For organizations, that popularity represents a real opportunity, one nonprofits can benefit from most if that actively promote DAF giving versus treating it as a passive opportunity. Based on what we see across our client work, three practices consistently help nonprofits make the most of DAF giving.
Mentioning DAFs once or twice a year is rarely enough. The organizations seeing the strongest results make DAF giving visible across multiple touchpoints and do so consistently.
Some nonprofits mention DAF giving in nearly every newsletter, even if it is just a short line or callout. Others feature clear DAF information on their “Ways to Give” pages so donors encounter it naturally when exploring how to support the organization. A few run modest digital ads during key fundraising periods to reinforce awareness. Some of our clients send a simple postcard focused on tax-advantage giving several times per year. Inexpensive, straightforward, and easy to repeat.
When donors see DAF language regularly, it becomes familiar. Familiar options are the ones donors remember when it is time to recommend grants.
DAF giving is not evenly distributed across a donor file. Certain patterns tend to correlate with donors who already have DAF accounts or are inclined to give through one.
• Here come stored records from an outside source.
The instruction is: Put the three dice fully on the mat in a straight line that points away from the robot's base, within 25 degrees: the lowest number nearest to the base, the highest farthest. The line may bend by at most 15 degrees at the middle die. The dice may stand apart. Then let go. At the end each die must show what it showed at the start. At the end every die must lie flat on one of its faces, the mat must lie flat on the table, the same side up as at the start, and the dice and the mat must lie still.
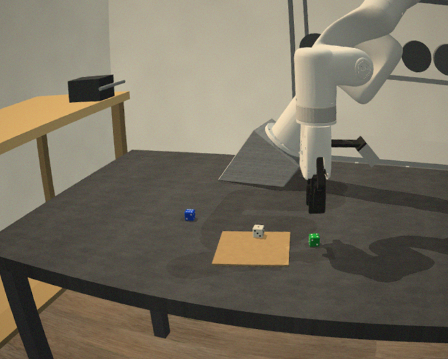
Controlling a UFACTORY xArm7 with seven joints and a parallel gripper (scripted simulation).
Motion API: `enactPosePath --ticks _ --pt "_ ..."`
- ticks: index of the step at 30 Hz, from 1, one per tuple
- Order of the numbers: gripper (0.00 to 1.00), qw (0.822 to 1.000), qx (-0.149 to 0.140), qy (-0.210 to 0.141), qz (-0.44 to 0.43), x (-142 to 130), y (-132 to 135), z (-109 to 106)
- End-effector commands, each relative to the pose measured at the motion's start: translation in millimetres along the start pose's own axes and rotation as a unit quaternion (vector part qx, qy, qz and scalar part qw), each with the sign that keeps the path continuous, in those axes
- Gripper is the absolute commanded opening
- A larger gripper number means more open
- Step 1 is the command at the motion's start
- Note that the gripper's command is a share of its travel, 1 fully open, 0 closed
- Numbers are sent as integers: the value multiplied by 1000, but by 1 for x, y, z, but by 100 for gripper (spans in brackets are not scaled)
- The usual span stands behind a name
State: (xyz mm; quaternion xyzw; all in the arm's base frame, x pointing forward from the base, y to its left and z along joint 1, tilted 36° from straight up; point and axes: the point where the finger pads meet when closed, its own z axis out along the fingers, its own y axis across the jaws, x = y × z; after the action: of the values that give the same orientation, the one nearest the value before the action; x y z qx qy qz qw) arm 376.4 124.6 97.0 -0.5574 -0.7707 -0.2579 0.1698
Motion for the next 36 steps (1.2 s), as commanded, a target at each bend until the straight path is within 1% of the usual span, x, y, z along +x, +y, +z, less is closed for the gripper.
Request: enactPosePath --ticks 1,18,27,36 --pt "36 1000 -2 -1 0 -1 1 -1" --pt "36 1000 -2 -1 0 -1 1 1" --pt "36 1000 -1 -1 0 -1 1 7" --pt "36 1000 -1 -1 0 0 2 19"
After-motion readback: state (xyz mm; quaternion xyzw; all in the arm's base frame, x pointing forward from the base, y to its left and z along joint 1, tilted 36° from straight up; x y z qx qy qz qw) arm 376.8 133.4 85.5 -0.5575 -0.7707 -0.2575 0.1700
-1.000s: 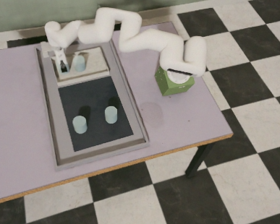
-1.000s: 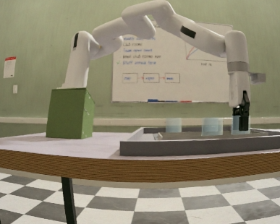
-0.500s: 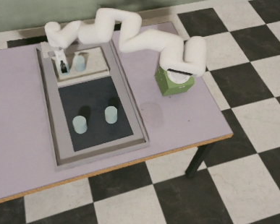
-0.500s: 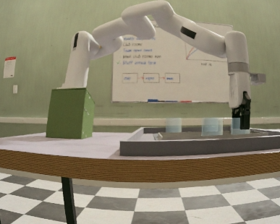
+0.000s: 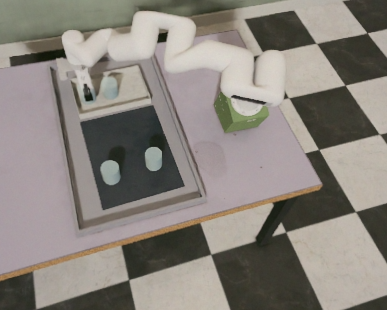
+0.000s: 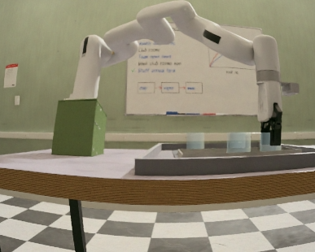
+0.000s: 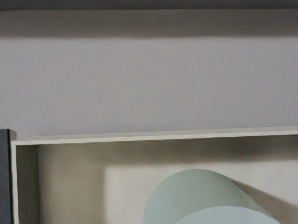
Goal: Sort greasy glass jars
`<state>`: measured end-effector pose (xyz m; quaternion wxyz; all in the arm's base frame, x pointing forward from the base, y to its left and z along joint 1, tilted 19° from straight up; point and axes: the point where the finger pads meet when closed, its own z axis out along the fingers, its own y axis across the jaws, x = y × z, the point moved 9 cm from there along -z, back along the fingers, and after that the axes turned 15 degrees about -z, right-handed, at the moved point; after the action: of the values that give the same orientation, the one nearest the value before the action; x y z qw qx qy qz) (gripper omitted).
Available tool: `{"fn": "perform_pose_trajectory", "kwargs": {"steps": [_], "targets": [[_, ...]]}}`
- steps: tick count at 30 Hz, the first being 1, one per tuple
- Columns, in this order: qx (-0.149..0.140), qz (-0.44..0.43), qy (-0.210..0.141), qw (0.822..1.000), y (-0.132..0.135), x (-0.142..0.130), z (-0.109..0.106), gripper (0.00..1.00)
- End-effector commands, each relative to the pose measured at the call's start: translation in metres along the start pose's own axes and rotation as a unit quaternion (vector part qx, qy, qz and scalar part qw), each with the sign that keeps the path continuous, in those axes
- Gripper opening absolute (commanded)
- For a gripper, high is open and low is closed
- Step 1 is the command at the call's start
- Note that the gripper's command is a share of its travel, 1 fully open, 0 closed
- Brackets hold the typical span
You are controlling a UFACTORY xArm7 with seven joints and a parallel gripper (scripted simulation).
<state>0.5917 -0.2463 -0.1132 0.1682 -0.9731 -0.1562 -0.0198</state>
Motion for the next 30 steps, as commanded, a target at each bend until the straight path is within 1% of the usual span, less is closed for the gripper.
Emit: {"fn": "perform_pose_trajectory", "kwargs": {"steps": [1,2,15,17,30], "targets": [[-0.003,-0.001,0.002,1.000,0.001,0.001,-0.004,1.00],[-0.003,-0.001,0.002,1.000,0.001,0.001,-0.004,1.00],[-0.003,-0.001,0.002,1.000,0.001,0.001,-0.054,1.00],[-0.003,-0.001,0.002,1.000,0.001,0.001,-0.054,1.00],[-0.003,-0.001,0.002,1.000,0.001,0.001,-0.105,1.00]]}}
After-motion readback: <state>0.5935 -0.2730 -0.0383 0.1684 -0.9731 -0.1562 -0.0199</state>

Rather than relying on surface-level engagement like recent opens or clicks, many nonprofits are using deeper indicators to guide outreach. These can include signals related to giving behavior over time, capacity, philanthropic activity, and other data points that suggest strategic approaches to giving.
Advanced modeling helps bring those signals together. When nonprofits use tools designed to identify likely DAF donors within their audience, outreach becomes more focused and more effective. Messages land with supporters who are already predisposed to this type of giving rather than being spread broadly and hoping for the best.
Giving behavior changes as donors age, and fundraising language should reflect that reality.
Many donors begin using donor-advised funds earlier in their philanthropic journey. Later, often starting in their late 60s and continuing through their 70s and beyond, some shift toward qualified charitable distributions from IRAs as those vehicles become more relevant to their financial planning.
Nonprofits that acknowledge this progression tend to resonate with a wider range of supporters. Inclusive language that references donor-advised funds, IRA distributions, and other tax-efficient options signals that the organization understands how donors give at different life stages.
This does not require lengthy explanations. A short line in a newsletter or a brief section on a giving page is often enough to let donors know their preferred method is recognized and supported.
Donor-advised funds are already popular. The organizations that benefit most from them treat that popularity with intention.
When these elements come together, DAF giving becomes more predictable and more sustainable, rather than something that happens by chance.